Top-flight college rugby teams are to be tested for performance enhancing drugs, under plans being drawn up by the anti-doping agency.
Drugfree Sport NZ said junior athletes were becoming vulnerable to taking banned substances.
It said it was a trend that had been identified in South Africa and the United Kingdom.
The organisation has been running education programmes for young players but now intends to carry out urine tests at the under 19 level.
Chief executive Graeme Steel said he hoped the overseas trend of young players being heavily implicated in doping would not take hold in New Zealand.
"There are more and more rewards for being successful in sport and athletes respond to that. This is a body beautiful culture which some young people who also happen to be sports people buy into.
"They may or may not be trying to improve their performance specifically but it all seems to tie together. What we're very keen to ensure is that the culture here in New Zealand simply won't support young athletes doing that."
Drugfree Sport NZ, a government entity with responsibility to implement and apply the World Anti-Doping Code in New Zealand, said professional teams were hearing the anti-doping message loud and clear, and that was why the same point needed to be made to the juniors.
"The suspicion we have is that because we have a strong presence at the highest level of the game the amount of doping there is likely to be very little.
But it's at the level below that where young athletes are trying to make their mark or conceivably the players believe that testing won't occur," said Mr Steel.
Drugfree Sport NZ was planning to talk with colleges and teams and would not impose a testing regime out of the blue. But Graeme Steel confirmed those younger players would be targeted.
"That would be on First 15 players, probably initially amongst the top schools. And so most of those player would be 17 or 18 years old at least. There might be one or two younger ones but most of them would be of that sort of age."
Mr Steel said his agency would be breaking new ground by checking younger athletes for banned drugs.
"These player are bound through rules under the Rugby Union, so we have the authority to step in and test and force the testing if we want to go down that path.
"But the better path of course is to get buy-in from the schools and from the system as a whole so that we're all working together to achieve a result rather than us just imposing it on them."
New Zealand Rugby was working with Drugfree Sport NZ to implement the testing but the sport's governing body said there was no big drug problem among young players in the code.
NZ Rugby's Manager of player services and integrity Chris Lendrum said it was a sensible step to look at any area where there could be risk.
"We are not immune from the risks in this area, just like any other sport. We have had isolated incidents in the past and you are talking about individuals making decisions for themselves - undoubtedly someone somewhere will make a bad one at some point but we've got no evidence at this point in time of any systematic mis-use."
Local case
In June this year a young rugby player from Canterbury was banned from all sport for two years for possession of a performance enhancing drug.
Finn Hart-Strawbridge pleaded guilty to possessing the prohibited substance GHRP-6, a human growth hormone precursor.

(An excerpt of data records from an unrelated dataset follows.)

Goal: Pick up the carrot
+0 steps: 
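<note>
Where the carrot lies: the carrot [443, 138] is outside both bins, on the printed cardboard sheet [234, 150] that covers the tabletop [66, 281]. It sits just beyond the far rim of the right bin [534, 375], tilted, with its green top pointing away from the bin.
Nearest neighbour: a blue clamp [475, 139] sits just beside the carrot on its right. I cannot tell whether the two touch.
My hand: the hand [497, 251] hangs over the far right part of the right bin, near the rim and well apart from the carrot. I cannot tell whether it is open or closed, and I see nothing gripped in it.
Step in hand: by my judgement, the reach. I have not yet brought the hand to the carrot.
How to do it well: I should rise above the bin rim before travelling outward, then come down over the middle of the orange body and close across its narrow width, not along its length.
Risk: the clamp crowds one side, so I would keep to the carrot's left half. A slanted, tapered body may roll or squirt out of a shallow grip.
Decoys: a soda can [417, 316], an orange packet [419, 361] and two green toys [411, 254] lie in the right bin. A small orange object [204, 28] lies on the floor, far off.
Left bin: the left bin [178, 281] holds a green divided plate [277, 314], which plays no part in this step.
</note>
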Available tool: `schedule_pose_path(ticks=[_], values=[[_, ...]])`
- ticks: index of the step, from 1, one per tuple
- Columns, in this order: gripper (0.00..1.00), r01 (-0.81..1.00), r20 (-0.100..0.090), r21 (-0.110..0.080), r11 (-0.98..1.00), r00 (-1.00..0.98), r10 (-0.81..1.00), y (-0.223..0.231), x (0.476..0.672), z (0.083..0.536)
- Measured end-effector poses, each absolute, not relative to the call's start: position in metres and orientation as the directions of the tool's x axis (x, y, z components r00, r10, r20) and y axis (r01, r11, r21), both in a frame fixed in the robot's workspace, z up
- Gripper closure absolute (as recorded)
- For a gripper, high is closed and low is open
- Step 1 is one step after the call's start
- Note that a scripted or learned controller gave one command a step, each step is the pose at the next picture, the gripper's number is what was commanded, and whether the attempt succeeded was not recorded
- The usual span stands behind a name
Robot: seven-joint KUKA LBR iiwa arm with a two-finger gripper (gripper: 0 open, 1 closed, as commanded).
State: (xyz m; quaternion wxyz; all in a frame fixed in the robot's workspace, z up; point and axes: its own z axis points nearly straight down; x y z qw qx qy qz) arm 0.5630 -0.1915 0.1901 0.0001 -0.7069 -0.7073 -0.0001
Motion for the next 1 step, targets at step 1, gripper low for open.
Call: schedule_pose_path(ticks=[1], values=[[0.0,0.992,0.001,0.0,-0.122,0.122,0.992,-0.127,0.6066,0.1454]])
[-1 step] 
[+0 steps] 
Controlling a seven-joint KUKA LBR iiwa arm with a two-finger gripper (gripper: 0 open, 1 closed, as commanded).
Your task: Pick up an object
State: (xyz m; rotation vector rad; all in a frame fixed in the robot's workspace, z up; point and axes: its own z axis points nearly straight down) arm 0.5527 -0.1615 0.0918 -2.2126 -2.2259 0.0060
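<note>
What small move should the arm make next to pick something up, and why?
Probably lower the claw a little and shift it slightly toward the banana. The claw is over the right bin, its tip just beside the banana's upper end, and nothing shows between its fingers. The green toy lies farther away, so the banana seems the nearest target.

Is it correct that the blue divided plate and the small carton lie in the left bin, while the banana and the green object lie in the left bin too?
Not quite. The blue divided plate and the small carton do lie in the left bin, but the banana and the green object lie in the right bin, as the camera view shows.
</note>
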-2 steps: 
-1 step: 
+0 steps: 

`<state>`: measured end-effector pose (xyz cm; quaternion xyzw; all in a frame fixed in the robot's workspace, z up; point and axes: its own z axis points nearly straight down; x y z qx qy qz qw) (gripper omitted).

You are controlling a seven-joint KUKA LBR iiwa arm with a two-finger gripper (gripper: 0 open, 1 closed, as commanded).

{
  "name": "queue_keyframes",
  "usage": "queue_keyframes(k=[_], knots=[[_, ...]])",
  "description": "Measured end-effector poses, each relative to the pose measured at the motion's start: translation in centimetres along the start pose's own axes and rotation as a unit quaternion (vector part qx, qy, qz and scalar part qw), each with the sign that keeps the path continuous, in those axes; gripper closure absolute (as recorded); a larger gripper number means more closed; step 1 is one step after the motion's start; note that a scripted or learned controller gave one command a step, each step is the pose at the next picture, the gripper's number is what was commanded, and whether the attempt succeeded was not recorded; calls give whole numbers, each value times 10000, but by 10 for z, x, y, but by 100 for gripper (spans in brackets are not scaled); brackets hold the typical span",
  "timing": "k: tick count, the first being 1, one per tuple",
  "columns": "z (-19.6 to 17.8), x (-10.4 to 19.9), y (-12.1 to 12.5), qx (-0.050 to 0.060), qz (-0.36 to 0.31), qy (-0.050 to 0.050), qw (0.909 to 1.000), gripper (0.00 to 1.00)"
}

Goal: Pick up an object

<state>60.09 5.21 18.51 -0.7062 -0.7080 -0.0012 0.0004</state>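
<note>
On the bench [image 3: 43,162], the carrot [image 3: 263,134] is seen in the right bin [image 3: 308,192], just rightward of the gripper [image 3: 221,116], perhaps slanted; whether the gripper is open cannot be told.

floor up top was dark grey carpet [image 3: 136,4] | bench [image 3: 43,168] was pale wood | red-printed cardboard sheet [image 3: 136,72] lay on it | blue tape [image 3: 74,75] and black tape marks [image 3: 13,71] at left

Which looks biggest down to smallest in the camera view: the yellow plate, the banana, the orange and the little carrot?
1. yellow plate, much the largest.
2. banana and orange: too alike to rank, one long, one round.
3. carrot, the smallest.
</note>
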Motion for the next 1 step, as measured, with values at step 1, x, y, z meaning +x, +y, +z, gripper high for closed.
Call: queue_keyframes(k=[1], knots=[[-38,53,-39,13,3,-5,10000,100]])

He claimed to have bought the vial online in order to have a joke with his friends.
But Drugfree Sport NZ said regardless of whether or not he intended to use the substance, the fact that he bought a prohibited drug online was at best extremely naive.
The teenager was handed a two-year-ban from the Rugby Union's Judicial Committee.
How a test is carried out
In a rugby or football game, two players from each team are likely to be tested.
It involves the collection of blood and urine samples to determine whether athletes are clean.
Samples are sent to a laboratory in Sydney to be analysed.
Drugfree Sport NZ has a staff of 11 full-time and part-time employees plus independent contractors who work in the field collecting samples and/or educating athletes.